** EXERCISE GOAL **
What lines below hold the string "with"? Copy them all.

** DATA SHOWN **
· · ·

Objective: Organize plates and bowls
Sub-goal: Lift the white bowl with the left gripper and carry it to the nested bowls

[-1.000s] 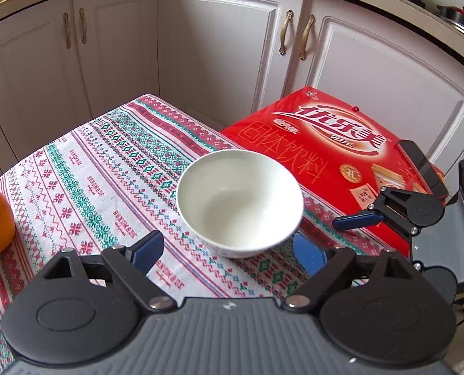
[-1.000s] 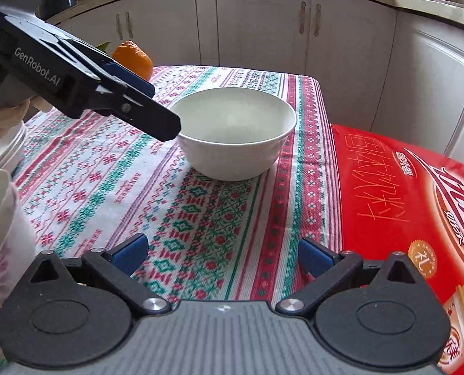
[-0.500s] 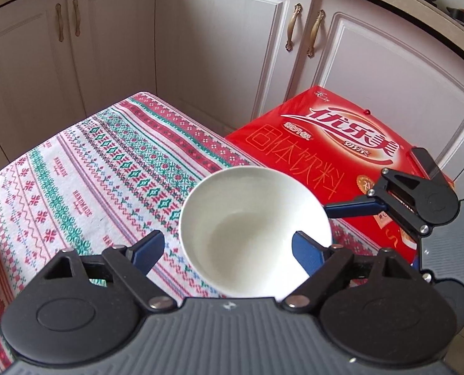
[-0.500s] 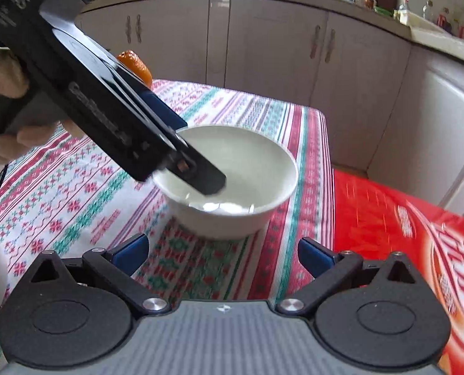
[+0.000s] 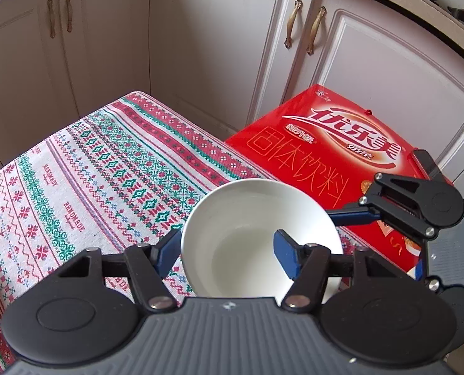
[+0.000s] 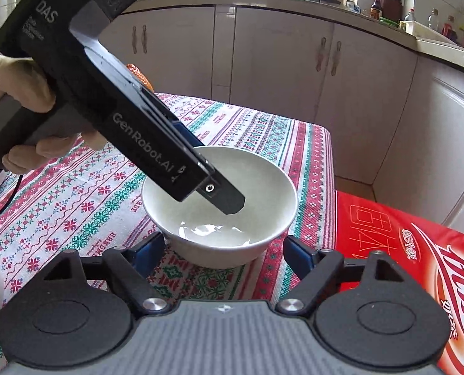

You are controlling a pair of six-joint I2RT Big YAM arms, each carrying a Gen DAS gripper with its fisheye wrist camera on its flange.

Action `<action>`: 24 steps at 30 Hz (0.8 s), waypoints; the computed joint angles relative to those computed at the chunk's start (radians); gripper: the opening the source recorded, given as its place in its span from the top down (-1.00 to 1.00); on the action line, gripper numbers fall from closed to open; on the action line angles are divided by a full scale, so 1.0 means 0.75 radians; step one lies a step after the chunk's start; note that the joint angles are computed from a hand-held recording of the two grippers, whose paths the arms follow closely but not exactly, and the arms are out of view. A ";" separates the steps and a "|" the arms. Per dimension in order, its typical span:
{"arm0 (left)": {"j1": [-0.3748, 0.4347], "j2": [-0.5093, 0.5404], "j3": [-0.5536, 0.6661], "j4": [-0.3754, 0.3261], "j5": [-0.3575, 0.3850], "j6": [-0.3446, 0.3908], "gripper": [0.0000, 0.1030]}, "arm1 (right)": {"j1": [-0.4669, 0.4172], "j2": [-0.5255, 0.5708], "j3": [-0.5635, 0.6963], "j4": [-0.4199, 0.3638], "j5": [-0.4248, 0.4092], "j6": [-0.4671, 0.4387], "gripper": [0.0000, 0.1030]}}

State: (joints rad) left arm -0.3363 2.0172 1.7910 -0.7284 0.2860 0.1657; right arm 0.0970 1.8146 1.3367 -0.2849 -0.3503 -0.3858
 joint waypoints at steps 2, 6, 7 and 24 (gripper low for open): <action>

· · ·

** RESPONSE BOX **
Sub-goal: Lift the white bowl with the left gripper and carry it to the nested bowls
You are controlling a pair of six-joint I2RT Big YAM arms, each carrying a Gen DAS gripper with its fisheye wrist camera on its flange.

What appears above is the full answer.